# European lightweight porn!



## Andrew Gorman (Jun 27, 2009)

I tripped over this Flickr stream and I'm impressed with the array of really nice and interesting bikes.  I haven't finished looking through them, but I'm impressed and inspired.  Hopefully someone else will have as much fun flipping through these pictures as I have!
http://www.flickr.com/photos/collectvelo/


----------



## Adamtinkerer (Jun 30, 2009)

Ooooh, niiiice! 40 pages!!!! I looked at 2, ok, hit 'add favorties'....


----------



## skydog (Jun 30, 2009)

^^^Same here!! I'll check out a few at a time. Cool bikes.
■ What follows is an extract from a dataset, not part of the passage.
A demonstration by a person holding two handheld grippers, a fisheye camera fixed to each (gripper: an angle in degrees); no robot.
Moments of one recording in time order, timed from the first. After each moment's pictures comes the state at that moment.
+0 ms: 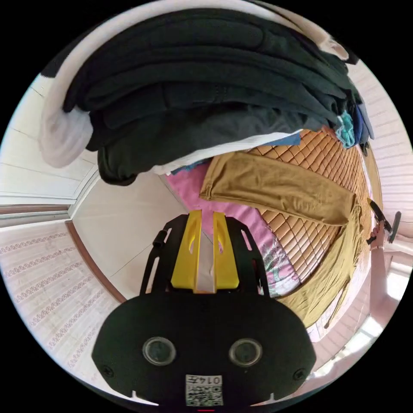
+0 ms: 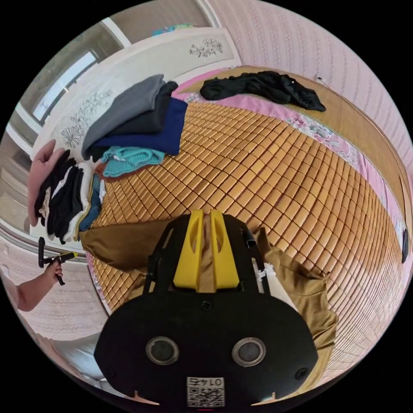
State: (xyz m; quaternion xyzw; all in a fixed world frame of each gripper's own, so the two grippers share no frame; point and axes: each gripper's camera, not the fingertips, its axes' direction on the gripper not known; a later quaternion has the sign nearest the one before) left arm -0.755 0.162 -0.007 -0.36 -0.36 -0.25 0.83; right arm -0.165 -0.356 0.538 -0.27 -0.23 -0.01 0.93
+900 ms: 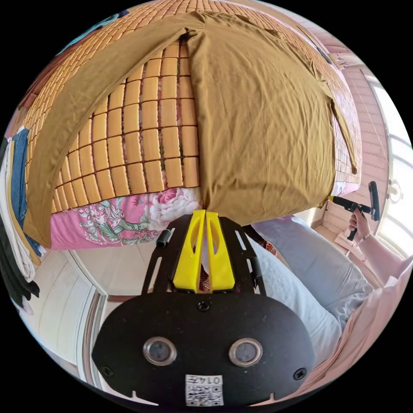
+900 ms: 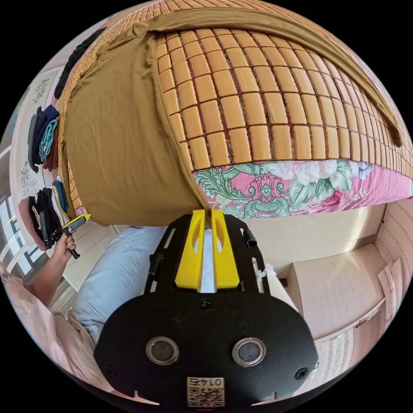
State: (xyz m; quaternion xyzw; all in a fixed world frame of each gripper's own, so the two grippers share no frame) left arm -0.513 0.272 0.245 -0.66 -0.11 0.07 0.74; right arm 0.072 -0.043 0.158 -0.55 -0.10 0.34 0.76
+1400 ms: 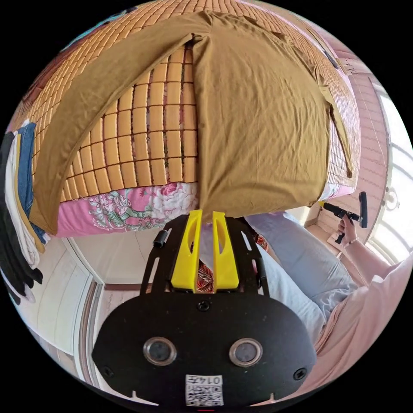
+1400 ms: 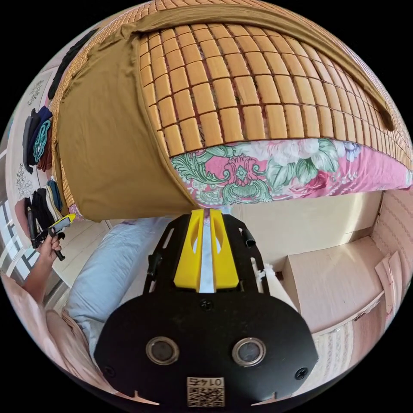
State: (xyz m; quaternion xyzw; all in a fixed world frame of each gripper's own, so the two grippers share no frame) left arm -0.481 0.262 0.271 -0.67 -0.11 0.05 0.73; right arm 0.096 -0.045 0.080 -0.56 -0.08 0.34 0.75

What type of fuel was burned in the gas lantern?


----------



## Andrew Gorman (Jul 3, 2009)

The gas lantern probably ran on acetylene generated from calcium carbide- toss a few rocks into water, wait for it to bubble out some acetylene and light the lamp.  None of the carbide lamps I have are complete enough to try to get running again, unfortunately.  Has anyone here run an carbide lamp, and how well did it work?


----------



## skydog (Jul 4, 2009)

So they would be similar to an old style miner's shiner? http://www.motherearthnews.com/Nature-Community/1980-09-01/Camp-With-A-Carbide-Lamp.aspx

I wonder what this one went for? http://www.prices4antiques.com/ligh...le-Powell-Hanmer-Dazzler-Carbide-D9894545.htm


----------



## walter branche (Jul 5, 2009)

*lamps*

that lamp would sell for 75.00 to 150.00, the water is dripped onto the calcium carbide ,and the gas is made from the reaction,carbide bike lamps are not rare ,they are easily found at antique shows..walter branche


----------